Grandma never drank and wouldn’t tolerate alcohol in her house but she did need a daily dose of chocolate to feel “right in the head”. That mild July day, there wasn’t a cloud in the sky and Grandpa was more than happy to pop over to the store, as doing so allowed him his own indulgence of smoking his pipe. Windows rolled down, public radio blaring, he drove the long way home, arm resting on the window, one hand on the wheel. The horizontal light beams of the 7:00 sun had temporarily blinded him and he didn’t see the other car coming. Men his age ignored seatbelts so he, his pipe, and a lone Hershey’s bar were found 100 meters from the crumpled car.

The After Grandma still played cards but distractedly and without enjoyment. She suspected that everyone was cheating or letting her win out of pity. During these games, she chastised her companions for not having appreciated the man who was “the heart of this family”. She stopped going to church because “God only took the good ones” and each week she highlighted in detail how she hoped she’d die, wanting most to be “euthanized like an old cat”. One day she’d be nostalgic and amazed that a man loved her so much he’d die for her, while on another day she might weep and say she should have been an alcoholic. “Frank would never have gone out to get me more drink.” When her sister’s husband died of cancer, After Grandma, rather than offer condolences, sputtered bitterly, “You better damn well appreciate you had the chance to say goodbye!” Soon, friends stopped calling round and she began to shrink inside the rooms she once had filled with laughter. She watched TV, ate chocolate, and did little to take care of herself despite her family’s attempts at interventions.
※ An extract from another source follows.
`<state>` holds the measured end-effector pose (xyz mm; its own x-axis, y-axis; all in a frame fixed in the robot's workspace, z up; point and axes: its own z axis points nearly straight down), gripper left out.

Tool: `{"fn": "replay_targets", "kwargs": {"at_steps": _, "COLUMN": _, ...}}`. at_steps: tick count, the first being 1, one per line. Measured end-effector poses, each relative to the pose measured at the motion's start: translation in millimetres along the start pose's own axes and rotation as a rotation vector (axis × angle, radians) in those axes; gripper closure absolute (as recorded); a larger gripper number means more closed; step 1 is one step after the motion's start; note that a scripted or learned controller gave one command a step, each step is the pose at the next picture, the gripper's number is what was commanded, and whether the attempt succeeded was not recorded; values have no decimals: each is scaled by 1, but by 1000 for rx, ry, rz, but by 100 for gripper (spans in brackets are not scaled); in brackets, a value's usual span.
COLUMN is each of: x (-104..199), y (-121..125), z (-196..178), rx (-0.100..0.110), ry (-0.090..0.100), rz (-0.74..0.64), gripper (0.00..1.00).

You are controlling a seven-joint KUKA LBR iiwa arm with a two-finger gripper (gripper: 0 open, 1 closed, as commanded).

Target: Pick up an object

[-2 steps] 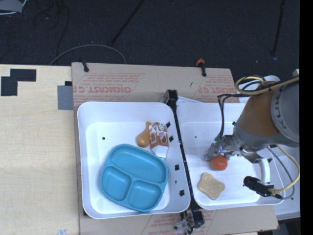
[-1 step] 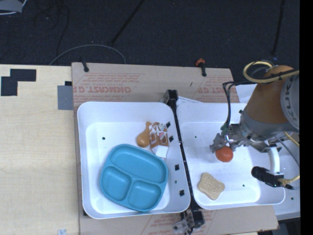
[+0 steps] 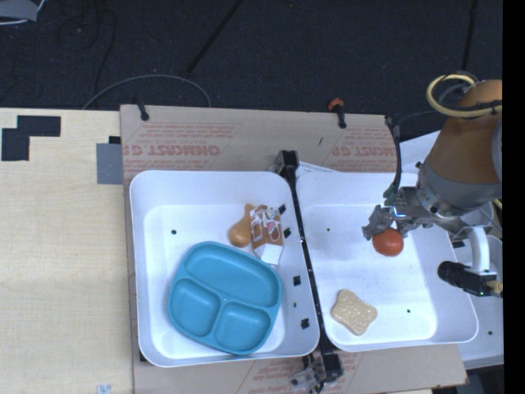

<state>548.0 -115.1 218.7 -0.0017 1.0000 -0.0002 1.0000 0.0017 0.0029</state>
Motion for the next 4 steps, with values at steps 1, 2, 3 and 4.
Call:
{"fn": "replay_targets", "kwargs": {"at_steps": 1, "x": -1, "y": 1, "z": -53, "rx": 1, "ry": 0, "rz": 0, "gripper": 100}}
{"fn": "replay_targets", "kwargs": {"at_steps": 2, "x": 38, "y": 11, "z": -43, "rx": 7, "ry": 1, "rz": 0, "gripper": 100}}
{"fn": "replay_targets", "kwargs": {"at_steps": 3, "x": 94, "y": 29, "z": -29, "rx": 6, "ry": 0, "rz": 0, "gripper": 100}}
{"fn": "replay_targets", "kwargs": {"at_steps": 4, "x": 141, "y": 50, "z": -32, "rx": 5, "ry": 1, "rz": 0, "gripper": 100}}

Tara graduated and went to college and left the Midwest. She tried to send chipper emails, but the replies she did receive left her feeling helpless. “NOBODY TOLD ME HOW HORRIBLE GETTING OLD WOULD BE AND THAT YOUR FAMILY WOULD ALL EVENTUALLY ABANDON YOU. GRANDMA.”

The last time she had seen her grandmother was before she left for Thailand. Tara sat in the bright cafeteria with her and as they played rummy, her grandmother tried to make sense of what she was doing teaching English in a country halfway around the world. She said she and Grandpa had planned to travel when he retired but they’d been robbed of that dream. It was the first she’d heard of this plan and eagerly asked where they had wanted to go. “Why think of it now? I’ll die in this chair, in this prison. But you, you keep on seeing the world. You always had the freest spirit of all of them.”

Tara looked at her empty bottle of wine and contemplated her “free spirit”. She’d thought that by escaping toxic relationships and dead-end jobs, she’d be free. But her demons had followed her, stowed away as she boarded the plane. And here she was, drunk and likely to call in sick again so as not to be a spectacle in front of her class of 60 students who she doubted would even notice.

She opened the message again and considered getting more wine, but felt clear-headed and sure of what to do. The truth struck her so forcibly that tears formed as she poised her fingertips over the keys and sent her mother an equally curt reply.

“My grandmother did not die yesterday. She died July 12, 1991. There was and never has been a chance to say good-bye. I’m sorry.”